07. Éclairs et tonnerre

Puisque aussi bien les éclairs que le tonnerre donnent lieu à une bénédiction, et que l’on peut dire pour les premiers comme pour le second l’une des deux bénédictions usuelles, on a coutume de dire d’abord, pour la vision des éclairs, ‘Ossé ma‘assé Béréchit, puis, pour l’écoute du tonnerre, dont le son effraie davantage, Ché-ko‘ho ou-gvourato malé ‘olam.

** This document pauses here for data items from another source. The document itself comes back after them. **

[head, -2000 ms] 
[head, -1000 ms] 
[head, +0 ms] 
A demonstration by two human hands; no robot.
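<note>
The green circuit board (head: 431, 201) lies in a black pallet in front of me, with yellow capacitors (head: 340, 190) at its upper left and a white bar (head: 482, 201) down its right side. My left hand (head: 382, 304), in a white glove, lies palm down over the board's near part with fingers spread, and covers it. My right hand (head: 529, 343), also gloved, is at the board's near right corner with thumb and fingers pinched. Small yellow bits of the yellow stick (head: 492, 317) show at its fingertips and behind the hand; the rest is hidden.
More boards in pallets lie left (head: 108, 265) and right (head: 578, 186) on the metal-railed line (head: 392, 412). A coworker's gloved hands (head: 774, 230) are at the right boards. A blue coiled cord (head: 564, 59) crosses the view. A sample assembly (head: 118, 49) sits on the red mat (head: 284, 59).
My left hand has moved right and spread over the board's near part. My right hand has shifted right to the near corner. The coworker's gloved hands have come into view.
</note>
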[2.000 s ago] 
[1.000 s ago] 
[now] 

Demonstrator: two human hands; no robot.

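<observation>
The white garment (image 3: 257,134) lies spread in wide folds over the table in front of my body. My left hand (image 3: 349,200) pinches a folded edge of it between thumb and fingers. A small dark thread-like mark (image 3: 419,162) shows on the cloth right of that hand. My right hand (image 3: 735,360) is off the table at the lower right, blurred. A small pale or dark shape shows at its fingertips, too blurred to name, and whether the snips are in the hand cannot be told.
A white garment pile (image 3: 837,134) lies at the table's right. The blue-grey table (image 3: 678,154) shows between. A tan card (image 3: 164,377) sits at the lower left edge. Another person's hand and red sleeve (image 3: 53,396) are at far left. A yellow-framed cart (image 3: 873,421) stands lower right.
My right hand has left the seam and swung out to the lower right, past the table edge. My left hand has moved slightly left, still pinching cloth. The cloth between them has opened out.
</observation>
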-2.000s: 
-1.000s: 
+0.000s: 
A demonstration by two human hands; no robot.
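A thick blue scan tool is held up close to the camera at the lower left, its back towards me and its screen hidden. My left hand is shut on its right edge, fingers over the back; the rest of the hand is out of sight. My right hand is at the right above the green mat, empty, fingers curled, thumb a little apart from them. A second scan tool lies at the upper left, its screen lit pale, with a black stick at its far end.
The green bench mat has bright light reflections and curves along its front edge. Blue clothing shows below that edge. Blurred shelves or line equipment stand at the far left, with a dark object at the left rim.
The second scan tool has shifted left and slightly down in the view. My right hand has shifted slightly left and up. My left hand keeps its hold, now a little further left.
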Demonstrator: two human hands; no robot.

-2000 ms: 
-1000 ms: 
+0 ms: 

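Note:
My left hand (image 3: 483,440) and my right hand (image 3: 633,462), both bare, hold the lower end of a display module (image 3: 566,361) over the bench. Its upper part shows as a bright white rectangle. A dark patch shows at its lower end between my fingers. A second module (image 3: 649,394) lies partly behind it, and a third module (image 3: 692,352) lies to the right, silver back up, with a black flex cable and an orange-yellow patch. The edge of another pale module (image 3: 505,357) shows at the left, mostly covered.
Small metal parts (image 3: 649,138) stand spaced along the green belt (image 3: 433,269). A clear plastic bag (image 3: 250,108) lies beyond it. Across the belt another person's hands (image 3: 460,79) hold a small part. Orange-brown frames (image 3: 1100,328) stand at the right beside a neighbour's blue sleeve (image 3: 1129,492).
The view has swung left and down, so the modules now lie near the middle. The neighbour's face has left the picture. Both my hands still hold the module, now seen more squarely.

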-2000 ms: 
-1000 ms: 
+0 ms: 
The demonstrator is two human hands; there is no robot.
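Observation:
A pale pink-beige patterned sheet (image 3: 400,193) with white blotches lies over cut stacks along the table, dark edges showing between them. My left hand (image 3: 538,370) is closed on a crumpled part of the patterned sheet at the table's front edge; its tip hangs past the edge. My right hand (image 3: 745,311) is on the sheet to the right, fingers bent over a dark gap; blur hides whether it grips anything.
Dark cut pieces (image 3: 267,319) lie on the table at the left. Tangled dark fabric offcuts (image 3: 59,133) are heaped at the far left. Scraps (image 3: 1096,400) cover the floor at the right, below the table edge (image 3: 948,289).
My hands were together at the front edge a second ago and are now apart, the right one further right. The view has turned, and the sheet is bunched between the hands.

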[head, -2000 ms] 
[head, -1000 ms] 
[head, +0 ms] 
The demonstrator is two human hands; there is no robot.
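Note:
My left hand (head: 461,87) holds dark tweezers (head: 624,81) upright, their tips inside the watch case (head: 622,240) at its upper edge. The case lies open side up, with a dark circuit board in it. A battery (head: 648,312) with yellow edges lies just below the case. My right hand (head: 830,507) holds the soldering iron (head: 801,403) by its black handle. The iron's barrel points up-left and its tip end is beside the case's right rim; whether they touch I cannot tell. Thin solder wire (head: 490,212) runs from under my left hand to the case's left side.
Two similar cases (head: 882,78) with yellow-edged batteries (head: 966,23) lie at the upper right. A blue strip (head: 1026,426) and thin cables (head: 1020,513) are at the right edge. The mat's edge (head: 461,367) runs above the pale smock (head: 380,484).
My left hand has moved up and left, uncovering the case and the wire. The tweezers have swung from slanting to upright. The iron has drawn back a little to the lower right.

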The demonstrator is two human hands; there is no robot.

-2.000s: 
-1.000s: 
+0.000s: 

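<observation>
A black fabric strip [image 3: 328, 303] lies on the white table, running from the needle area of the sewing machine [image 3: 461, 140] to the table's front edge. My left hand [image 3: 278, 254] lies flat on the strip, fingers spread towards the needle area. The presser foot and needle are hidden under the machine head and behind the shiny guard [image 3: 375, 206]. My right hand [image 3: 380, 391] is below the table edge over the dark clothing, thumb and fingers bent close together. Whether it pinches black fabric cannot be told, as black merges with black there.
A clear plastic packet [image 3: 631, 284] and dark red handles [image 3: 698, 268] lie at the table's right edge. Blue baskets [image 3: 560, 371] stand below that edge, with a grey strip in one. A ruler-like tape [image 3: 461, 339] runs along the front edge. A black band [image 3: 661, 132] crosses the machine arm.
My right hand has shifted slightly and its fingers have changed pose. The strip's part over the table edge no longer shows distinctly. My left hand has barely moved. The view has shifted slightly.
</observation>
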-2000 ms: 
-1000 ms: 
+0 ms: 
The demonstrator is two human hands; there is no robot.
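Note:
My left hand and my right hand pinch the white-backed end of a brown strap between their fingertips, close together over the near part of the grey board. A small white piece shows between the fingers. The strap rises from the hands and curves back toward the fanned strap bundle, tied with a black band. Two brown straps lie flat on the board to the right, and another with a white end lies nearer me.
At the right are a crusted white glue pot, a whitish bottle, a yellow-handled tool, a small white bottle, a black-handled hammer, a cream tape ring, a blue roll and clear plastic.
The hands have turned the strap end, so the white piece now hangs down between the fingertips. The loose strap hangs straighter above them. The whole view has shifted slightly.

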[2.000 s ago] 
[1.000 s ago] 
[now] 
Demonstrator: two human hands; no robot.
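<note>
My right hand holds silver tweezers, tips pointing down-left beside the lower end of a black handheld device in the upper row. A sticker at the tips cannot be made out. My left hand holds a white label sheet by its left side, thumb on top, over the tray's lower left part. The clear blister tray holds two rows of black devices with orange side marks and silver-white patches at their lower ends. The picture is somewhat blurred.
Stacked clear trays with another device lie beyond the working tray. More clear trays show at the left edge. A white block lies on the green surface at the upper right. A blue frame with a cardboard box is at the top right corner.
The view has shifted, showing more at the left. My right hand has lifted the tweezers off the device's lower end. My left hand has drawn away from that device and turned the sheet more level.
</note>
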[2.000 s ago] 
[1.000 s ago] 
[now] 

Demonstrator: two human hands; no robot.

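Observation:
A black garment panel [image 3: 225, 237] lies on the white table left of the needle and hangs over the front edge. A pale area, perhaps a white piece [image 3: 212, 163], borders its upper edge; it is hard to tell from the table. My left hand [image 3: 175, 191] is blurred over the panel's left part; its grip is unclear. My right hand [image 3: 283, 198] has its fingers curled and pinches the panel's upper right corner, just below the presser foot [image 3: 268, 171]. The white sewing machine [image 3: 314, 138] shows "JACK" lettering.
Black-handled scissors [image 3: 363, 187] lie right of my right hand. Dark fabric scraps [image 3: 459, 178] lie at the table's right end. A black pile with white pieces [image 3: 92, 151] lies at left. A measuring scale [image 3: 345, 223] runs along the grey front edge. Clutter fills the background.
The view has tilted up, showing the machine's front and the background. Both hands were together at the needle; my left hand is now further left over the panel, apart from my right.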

Si l’on a déjà dit la bénédiction des éclairs et celle du tonnerre au cours de la journée, on ne se répétera pas le même jour. Certes, tout éclair, tout coup de tonnerre existe en soi ; mais puisqu’ils sont apparus suite à la formation des mêmes nuages, une même berakha vaut pour tous les éclairs que l’on verra, et une même berakha vaut pour tous les coups de tonnerre. En revanche, le lendemain, même s’il s’agit de la même tempête, on redira les berakhot. Et si les deux tempêtes ont lieu le même jour, mais que les nuages aient entièrement disparu après la première, puis que le ciel se soit de nouveau couvert de nuages et que les éclairs et le tonnerre aient réapparu, on répétera la bénédiction, puisqu’il s’agit d’un autre groupe de nuages (Choul‘han ‘Aroukh 227, 2, Michna Beroura 8).

Les bénédictions sur les éclairs et le tonnerre doivent être prononcées à la suite immédiate de leur vision ou de leur audition. En d’autres termes, il ne doit pas s’écouler, entre la perception du phénomène et la berakha, un temps supérieur à celui de tokh kedé dibour, c’est-à-dire le temps nécessaire pour prononcer trois mots. Si l’on a attendu plus longtemps, on a perdu l’occasion de dire la bénédiction ; on patientera donc, car il se peut que l’on voie un autre éclair : alors, on se hâtera de réciter la bénédiction sans laisser passer le délai de tokh kedé dibour. De même pour l’audition d’un coup de tonnerre (Choul‘han ‘Aroukh 227, 3 ; Michna Beroura 12).

De même, s’agissant de la bénédiction sur une comète, un tremblement de terre ou un vent de tempête : il faut la réciter au cours de l’événement, ou immédiatement après. Si le délai de tokh kedé dibour est passé depuis la fin du phénomène, l’occasion est perdue[4].


[4]. Si l’on est en train de réciter le Chéma Israël et ses bénédictions, et que l’on voie un éclair, ou que l’on entende le tonnerre, de deux choses l’une : dans le cas où l’on est au milieu d’une bénédiction, ou au milieu d’un des paragraphes du Chéma, on ne s’interrompra pas pour réciter la berakha de l’éclair ou du tonnerre. Mais dans le cas où l’on se trouve entre deux bénédictions du Chéma, ou entre deux paragraphes du Chéma, on pourra s’interrompre et dire la bénédiction de ces phénomènes, puisqu’il s’agit d’une mitsva qui ne peut se reporter – en effet, on ne sait si l’occasion s’en représentera ce jour-là. Si c’est au cours de la récitation des Pessouqé dezimra que l’on voit un éclair ou que l’on entend le tonnerre, on pourra s’interrompre, même au milieu d’un psaume, pour dire la berakha. La règle est la même dans le cas d’un tremblement de terre, d’une comète ou de semblables phénomènes (cf. ‘Hayé Adam 20, 3 ; Michna Beroura 66, 19).